# Miniature Tripod Tilt Head



## Switch & Lever (Sep 12, 2014)

Hello everyone! After a bit of a hiatius, and time away from the shop, I'm back again with another project video. This time I'm tackling making a miniature tripod tilt head, for mounting my small compact camera onto, among other things, my home made monopod and giving it a bit of extra articulation.

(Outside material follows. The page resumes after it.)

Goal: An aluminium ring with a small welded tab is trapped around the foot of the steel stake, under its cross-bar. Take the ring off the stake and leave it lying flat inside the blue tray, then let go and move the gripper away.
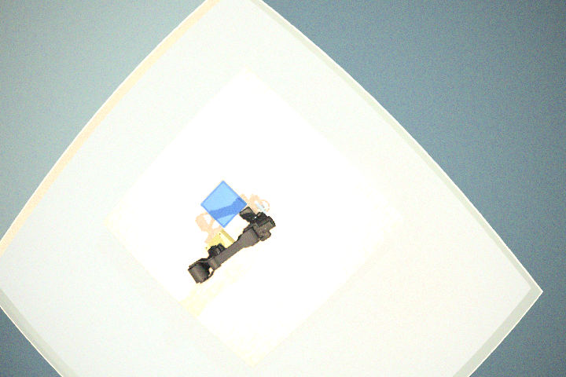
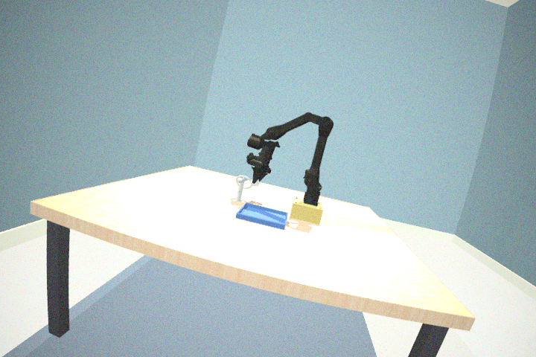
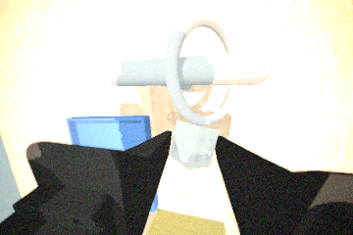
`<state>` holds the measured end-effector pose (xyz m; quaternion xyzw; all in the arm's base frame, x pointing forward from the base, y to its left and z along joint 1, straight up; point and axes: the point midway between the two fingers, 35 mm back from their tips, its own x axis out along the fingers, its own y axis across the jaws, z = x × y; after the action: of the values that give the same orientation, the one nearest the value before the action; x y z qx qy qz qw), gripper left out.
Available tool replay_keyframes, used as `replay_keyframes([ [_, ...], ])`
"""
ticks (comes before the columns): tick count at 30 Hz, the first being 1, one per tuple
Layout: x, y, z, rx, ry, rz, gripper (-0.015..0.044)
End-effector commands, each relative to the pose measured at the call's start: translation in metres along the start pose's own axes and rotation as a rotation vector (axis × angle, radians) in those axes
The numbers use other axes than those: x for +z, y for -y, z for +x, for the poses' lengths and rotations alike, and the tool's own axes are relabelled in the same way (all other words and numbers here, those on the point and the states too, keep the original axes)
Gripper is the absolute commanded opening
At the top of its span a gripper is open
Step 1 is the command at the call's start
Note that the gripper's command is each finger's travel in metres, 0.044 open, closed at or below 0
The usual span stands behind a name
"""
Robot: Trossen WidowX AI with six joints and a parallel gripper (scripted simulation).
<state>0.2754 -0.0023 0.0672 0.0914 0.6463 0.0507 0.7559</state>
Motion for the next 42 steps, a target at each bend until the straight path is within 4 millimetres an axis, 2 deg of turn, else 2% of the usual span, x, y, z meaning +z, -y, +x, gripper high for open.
replay_keyframes([
  [1,0.001,0.003,-0.002,0.011,-0.001,-0.001,0.0000],
  [25,0.004,0.020,-0.019,0.012,0.000,-0.001,0.0000],
  [42,0.005,0.033,-0.022,0.010,0.000,-0.001,0.0000],
])
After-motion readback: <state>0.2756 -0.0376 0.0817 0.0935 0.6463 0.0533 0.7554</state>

It was a little bit of a challenging project, in that it involved some methods I hadn't utilized before, but I am very happy with the outcome and since the video was recorded the tilt head has been used extensively, and shows no signs of malfunctioning.

Hope you enjoy the video!

[video=youtube;eQpDiWiyZCY]https://www.youtube.com/watch?v=eQpDiWiyZCY&amp;list=UU_1kQQSYFfEFcvzTH0IJkmA[/video]


----------



## David Kirtley (Sep 12, 2014)

Too late. I already watched it 

Very nice project as usual. I especially liked the guest star at the end.


----------



## JimDawson (Sep 12, 2014)

Great video, and a very nice job on the tilt head.


----------



## stupoty (Sep 12, 2014)

Thats a nice compact design.

stuart


----------



## Switch & Lever (Sep 19, 2014)

Hey! Thanks guys! It was great fun to make, hope you had at least a fraction as fun watching!


----------



## vapremac (Sep 19, 2014)

Wonderful job on both the tilt head and video !!


----------



## Andre (Sep 19, 2014)

Hey Daniel, love the project. I've been a long time subscriber to your channel and I'm thrilled to see you here! :welcome!:


----------



## Bill Gruby (Sep 20, 2014)

Beautiful work as usual, but I have one comment. This is for the new to the hobby people. When watching the video there are two things to take into account. #1 It is in high speed and #2 keep you hands away from anything that moves especially a spinning chuck. I have seen veteran machinists break fingers and worse, lose them. 

 "Billy G"


----------



## Switch & Lever (Sep 22, 2014)

*vapremac*, thank you, glad you liked it!

*Andre*, wonderful. It's always fun to run into subscribers around! Cheers!

*Bill*, for sure. people should always be careful! Even when people are careful accidents happen. I have this saying of "Do what I say, don't do what I do!", because sometimes you take calculated risks which people with less experience should not. I'm working on a blooper reel though, but luckily I'm making way less bloopers than what I deserve, so it may take some time to finish before I have enough material.


----------



## deere2210 (Sep 22, 2014)

Great video and project!!  Thanks for posting!


----------